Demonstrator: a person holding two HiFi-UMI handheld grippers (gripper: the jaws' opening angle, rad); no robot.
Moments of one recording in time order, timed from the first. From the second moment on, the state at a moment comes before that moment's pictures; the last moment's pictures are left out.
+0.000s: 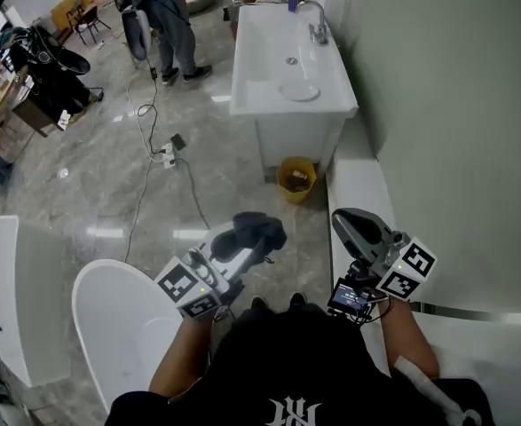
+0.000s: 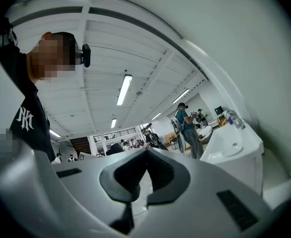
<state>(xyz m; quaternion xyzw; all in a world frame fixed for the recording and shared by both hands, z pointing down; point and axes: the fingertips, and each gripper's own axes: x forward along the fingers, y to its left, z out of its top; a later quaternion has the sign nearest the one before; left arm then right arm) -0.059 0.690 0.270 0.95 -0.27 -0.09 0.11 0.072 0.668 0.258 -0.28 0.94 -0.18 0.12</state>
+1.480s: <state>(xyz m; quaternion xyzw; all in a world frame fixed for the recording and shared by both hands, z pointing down) -0.102 0.333 0.355 0.95 -0.26 -0.05 0.17 0.093 0.299 0.357 -0.37 0.90 -0.22 0.05</state>
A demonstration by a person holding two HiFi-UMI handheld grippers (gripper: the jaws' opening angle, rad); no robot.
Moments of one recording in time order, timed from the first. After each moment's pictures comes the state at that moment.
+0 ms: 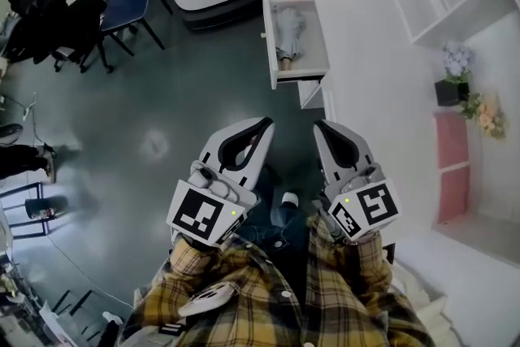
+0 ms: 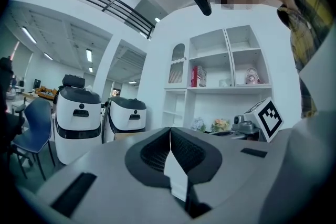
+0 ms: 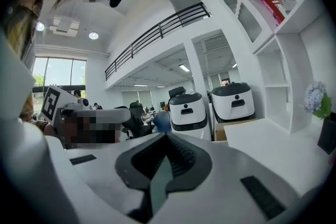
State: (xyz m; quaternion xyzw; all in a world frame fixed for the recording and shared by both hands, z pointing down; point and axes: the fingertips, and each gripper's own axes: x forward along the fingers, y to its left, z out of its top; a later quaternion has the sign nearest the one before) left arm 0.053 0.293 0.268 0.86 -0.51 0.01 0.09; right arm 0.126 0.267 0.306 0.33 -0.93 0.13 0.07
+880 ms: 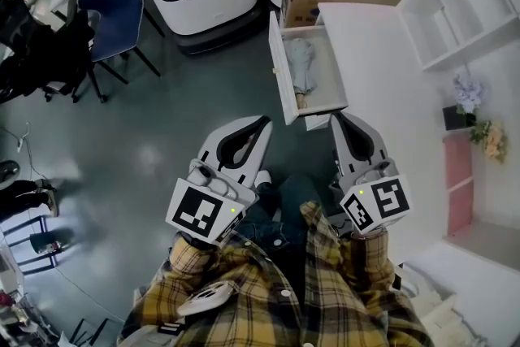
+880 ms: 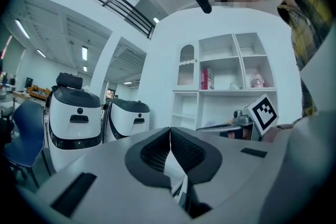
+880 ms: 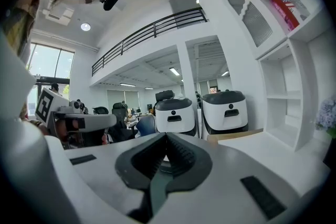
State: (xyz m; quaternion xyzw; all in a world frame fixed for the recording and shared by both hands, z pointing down) left arm -0.057 0.178 0.270 0.87 -0.48 0.01 0.09; right arm 0.050 0.140 0.295 0.40 -0.91 0.10 0.07
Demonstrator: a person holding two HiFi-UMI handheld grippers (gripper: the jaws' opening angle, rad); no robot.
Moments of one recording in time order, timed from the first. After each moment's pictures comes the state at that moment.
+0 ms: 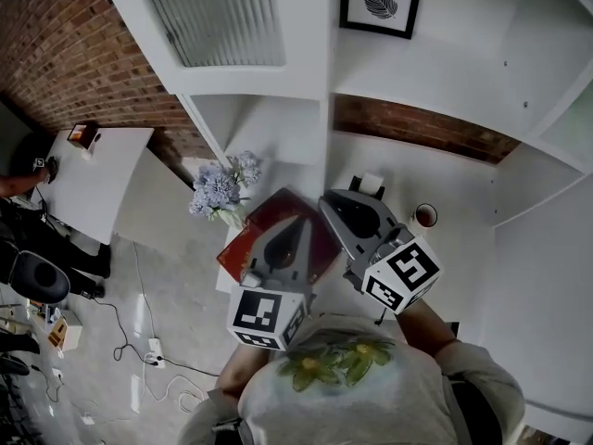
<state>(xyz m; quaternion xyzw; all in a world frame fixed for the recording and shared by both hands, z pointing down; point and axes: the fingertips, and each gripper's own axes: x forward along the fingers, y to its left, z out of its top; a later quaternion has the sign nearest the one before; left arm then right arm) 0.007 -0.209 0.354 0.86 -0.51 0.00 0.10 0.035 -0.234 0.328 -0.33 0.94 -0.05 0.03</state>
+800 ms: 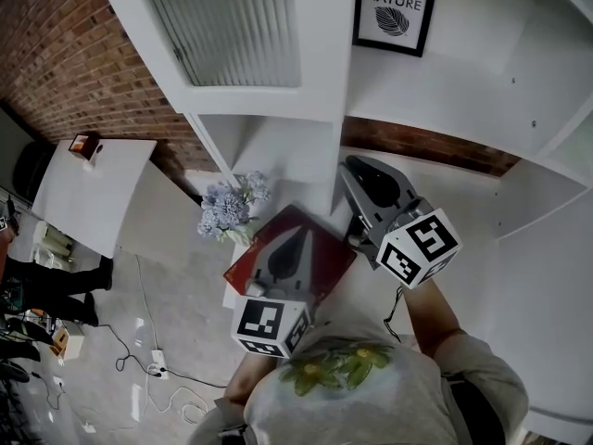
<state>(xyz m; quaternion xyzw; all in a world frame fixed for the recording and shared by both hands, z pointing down) -0.013 -0.233 0.355 0.85 -0.51 -0.02 0.12 0.045 -0.311 0.285 -0.38 0.93 -0.01 0.05</state>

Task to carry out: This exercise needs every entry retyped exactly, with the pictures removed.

Your solution:
Demonstrator: a person holding two HiFi-UMI handheld grippers (gripper: the jaws' opening angle, rad); no robot.
Moments of one recording in time order, timed from the first. From the second moment on, the state at a moment comes before that moment's pictures; the last moment's pictures are left out.
+0.000s: 
+0.000s: 
<state>(xyz m; quaternion xyzw; all in a world frame fixed for the recording and shared by both hands, z pointing down; point and axes: the fingertips, and each gripper's own axes: x forward along the fingers, y to its left, z out of its top; a later quaternion has the sign nearest the one before; left arm then right arm) -0.059 0.690 0.270 0.95 -0.27 -0.09 0.11 0.072 0.668 0.258 -0.28 0.94 -0.18 0.12</state>
+1.480s: <state>(xyz m; quaternion xyzw; all in a world frame fixed for the recording and shared by both hands, z pointing down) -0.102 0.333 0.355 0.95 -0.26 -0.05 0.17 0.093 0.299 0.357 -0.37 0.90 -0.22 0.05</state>
A demonstration by a person holding two HiFi-UMI handheld grippers (gripper: the jaws' opening angle, rad); no robot.
Moments of one recording in time order, timed from the first. After each moment's pictures comes the state at that moment.
+0 ms: 
+0 ms: 
+0 ms: 
State: (xyz m; quaternion xyzw; all in a world frame fixed for the recording and shared by both hands, z pointing down; point and axes: the fingertips, and each gripper's own axes: x forward along the fingers, y to its left, z out of its top; a later quaternion has the sign nearest the one before) left arm 0.053 0.293 0.268 0.86 -0.51 0.01 0.09; right arm 0.126 0.267 0.306 0.33 -0.93 0.13 0.07
+880 ms: 
+880 ms: 
+880 ms: 
State: (xyz m; quaternion xyzw; all in a world frame fixed for the recording and shared by both hands, z pointing down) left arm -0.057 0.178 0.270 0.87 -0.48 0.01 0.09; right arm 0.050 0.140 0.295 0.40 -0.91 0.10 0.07
Demonstrator: a person holding two HiFi-UMI handheld grippers (gripper: the jaws' opening angle, rad); no robot.
Moments of one recording in time order, timed from the first. After each moment's pictures comes the state at that moment.
+0 ms: 
<state>(xyz m; quaternion xyzw; all in a world frame fixed for the recording and shared by both hands, z pointing down; point and axes: the fingertips, and each gripper's own axes: x forward along the fingers, y to its left, z out of its top; a later quaternion has the sign nearest the one before; left arm then right arm) 0.007 -0.209 0.354 0.86 -0.51 0.00 0.10 0.035 -0.234 0.328 -0.33 0.94 -0.05 0.03</state>
+800 ms: 
<state>(xyz m; quaternion xyzw; all in a world frame fixed for the recording and shared by both hands, z pointing down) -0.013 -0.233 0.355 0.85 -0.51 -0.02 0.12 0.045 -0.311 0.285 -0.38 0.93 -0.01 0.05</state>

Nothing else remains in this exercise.